I think we should concentrate not so much as to who killed this president, but why.
Then, I would think how much we would have progressed as a society about the balance of "left", "right", civil rights, campaign finance reform, and the chance of overcoming world hegemony.
MineralMan
(146,318 posts)you might also be wrong. For all that JFK was, I'm not sure the course of this country would have been that much different had he had a chance at a second term in office. Vietnam was still just about inevitable by this date in 1963, and much swung on that disastrous conflict. JFK was a President of his times, and the times might well have dictated what he did.
We'll never know, of course.
MrMickeysMom
(20,453 posts)...JFK was serious about getting "all Americans" out of Vietnam by the end of 1965. National Security Action Memorandum (NSAM) 263 was the memo that makes that clear. Kennedy had made it quite clear the summer of 63 in a famous speech - http://www.jfklibrary.org/Asset-Viewer/BWC7I4C9QUmLG9J6I8oy8w.aspx
NSAM 263 (Kennedy) was reversed by NSAM 273 (LBJ).

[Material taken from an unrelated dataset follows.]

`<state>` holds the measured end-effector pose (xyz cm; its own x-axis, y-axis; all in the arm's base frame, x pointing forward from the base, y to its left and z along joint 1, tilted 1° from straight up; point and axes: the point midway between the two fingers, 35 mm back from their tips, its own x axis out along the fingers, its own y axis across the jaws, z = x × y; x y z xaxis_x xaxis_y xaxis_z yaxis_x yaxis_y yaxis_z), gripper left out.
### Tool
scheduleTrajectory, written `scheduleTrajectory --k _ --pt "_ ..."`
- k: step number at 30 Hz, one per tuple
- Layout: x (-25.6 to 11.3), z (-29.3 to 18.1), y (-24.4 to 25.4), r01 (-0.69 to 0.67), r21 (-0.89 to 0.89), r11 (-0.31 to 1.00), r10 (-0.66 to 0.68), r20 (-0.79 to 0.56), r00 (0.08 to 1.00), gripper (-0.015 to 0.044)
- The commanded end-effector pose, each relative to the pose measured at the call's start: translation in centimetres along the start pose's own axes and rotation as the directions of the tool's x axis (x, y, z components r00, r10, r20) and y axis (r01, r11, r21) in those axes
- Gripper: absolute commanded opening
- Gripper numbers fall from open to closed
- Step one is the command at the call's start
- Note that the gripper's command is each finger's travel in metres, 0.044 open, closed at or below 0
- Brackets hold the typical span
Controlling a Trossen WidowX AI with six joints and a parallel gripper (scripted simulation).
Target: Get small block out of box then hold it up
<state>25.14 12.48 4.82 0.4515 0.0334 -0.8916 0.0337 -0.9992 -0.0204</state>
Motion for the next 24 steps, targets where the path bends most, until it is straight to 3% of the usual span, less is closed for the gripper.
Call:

What I find most offensive because not enough of us do our homework on this event, was the work that Senior Administration Officials and Senior Military personnel worked on as a draft of NSA 273. It demonstrates to me they may have had foreknowledge of the plot to assassinate JFK.
Don't take my word for it. Here's the link for the draft of 273, which, BTW, was dated November 21st, 1963, less than 24 hours before the assassination.

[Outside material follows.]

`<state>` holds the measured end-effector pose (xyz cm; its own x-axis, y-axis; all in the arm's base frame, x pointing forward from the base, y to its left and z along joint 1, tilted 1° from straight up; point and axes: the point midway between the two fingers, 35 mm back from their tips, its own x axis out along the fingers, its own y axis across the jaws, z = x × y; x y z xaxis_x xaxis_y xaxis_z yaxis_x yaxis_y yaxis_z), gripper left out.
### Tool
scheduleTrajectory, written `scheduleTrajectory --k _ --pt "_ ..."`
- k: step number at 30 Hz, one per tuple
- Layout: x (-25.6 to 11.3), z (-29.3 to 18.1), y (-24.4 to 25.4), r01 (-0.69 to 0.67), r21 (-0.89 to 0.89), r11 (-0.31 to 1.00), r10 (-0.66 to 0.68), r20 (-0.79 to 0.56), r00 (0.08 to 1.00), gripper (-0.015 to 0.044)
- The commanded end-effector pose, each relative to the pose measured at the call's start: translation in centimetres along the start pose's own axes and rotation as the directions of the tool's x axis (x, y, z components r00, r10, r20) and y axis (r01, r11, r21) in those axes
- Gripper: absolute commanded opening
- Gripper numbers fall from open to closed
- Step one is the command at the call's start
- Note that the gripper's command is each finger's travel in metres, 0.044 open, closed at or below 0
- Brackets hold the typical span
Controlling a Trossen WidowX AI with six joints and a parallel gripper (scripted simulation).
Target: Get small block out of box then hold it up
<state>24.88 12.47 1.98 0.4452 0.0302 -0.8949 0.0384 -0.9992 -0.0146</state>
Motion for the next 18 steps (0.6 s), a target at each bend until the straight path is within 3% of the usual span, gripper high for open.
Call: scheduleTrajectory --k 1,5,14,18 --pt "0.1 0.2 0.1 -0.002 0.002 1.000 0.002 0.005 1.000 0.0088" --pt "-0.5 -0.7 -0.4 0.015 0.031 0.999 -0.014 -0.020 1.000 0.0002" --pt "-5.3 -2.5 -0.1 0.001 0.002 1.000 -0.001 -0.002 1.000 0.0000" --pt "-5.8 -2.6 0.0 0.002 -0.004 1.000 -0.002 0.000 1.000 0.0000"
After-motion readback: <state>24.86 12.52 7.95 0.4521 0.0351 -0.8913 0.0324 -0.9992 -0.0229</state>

http://www.jfklancer.com/NSAM273.html
William769
(55,147 posts)Homosexuality was a considered a mental disorder at that time also.
Thanks for writing this up.
MineralMan
(146,318 posts)I forgot to include that, I'm afraid. There was plenty of discrimination and maltreatment even without considering that, though. I like today's news a lot better than news from 1963 with regard to LGBT rights. That's one of the things that is finally working out, thank goodness.